Sin embargo, los argumentos que sirven para fundamentar la estimación de efectos retroactivos de la declaración de nulidad, que en modo alguno se recogen en su integridad en este texto, tienen una justificación, a mi entender, bastante solvente y que consiste, aprovechando las propias palabras contenidas en la Sentencia dictada por la Audiencia Provincial de Huelva el pasado 21 de Marzo, en que a la hora de resolver cualquier litigio que se plantee, los Jueces y Tribunales tienen el deber inexorable de resolver conforme al sistema de fuentes establecido (artículo 1.7 C.C.), ocupando el primer lugar en la jerarquía de fuentes la ley (art. 1.1 C.C.), atribuyendo el artículo 1.6 del mismo cuerpo legal a la Jurisprudencia del Tribunal Supremo la función de complemento del ordenamiento jurídico.

Los cambios de opinión.

No obstante, la postura mantenida por las distintas Audiencias Provinciales no se ha mantenido inamovible.
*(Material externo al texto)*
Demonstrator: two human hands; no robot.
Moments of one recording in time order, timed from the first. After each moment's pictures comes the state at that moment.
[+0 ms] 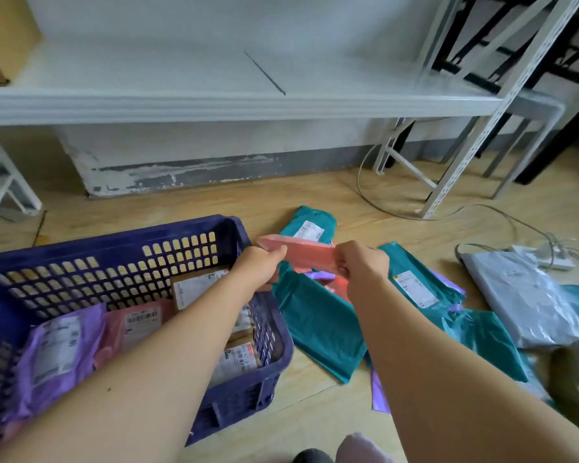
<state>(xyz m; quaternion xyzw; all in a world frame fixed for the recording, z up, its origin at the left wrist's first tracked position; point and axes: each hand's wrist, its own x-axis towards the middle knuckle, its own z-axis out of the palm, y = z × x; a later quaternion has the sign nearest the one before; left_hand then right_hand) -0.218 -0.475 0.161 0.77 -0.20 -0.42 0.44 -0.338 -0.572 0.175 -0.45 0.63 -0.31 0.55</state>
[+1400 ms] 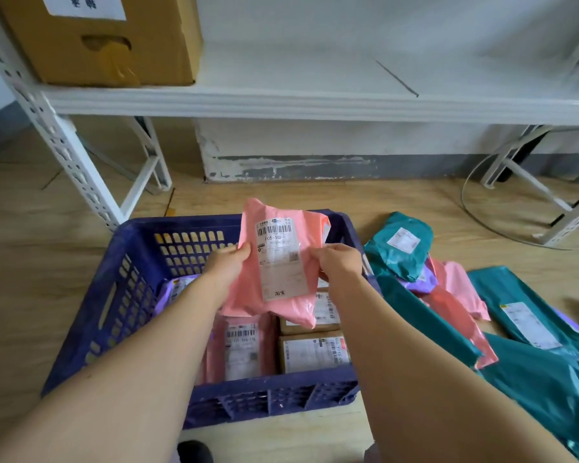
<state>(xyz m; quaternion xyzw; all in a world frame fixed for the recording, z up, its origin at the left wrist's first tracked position) -0.108 -0.306 0.151 0.78 0.00 -0.29 0.55 -0.197 -0.444 0.148 -0.58 0.50 -0.15 0.62</state>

Sorprende el cambio dado por algunas como la de Cáceres, que, antes de dictarse la Sentencia del Tribunal Supremo, era una ferviente defensora de declarar la retroactividad en numerosas sentencias y, sin embargo, ha cambiado radicalmente su postura acatando sin cuestionar la doctrina de nuestro Alto Tribunal.

E igual ocurre en el “bando” contrario, de las que puede citarse la de Alicante que, en fecha 12 de julio del pasado año dictó una Sentencia contraria a otorgar efectos retroactivos a la declaración de nulidad de la cláusula suelo, si bien tal Sentencia contenía un voto particular, que defendía otorgar tales efectos; pues bien, escasos días después, el 23 de julio, fue dictada una Sentencia favorable a condenar a la entidad bancaria a devolver todas las cantidades abonadas de más por el particular desde que fuera contratado el préstamo hipotecario.

Consumidores afortunados y desafortunados según su domicilio.

Por tanto, con toda esta polémica habida al respecto es evidente que no podemos hablar de una justicia igualitaria, por lo que debo terminar como empecé: ¡dime dónde vives y te diré si cobras!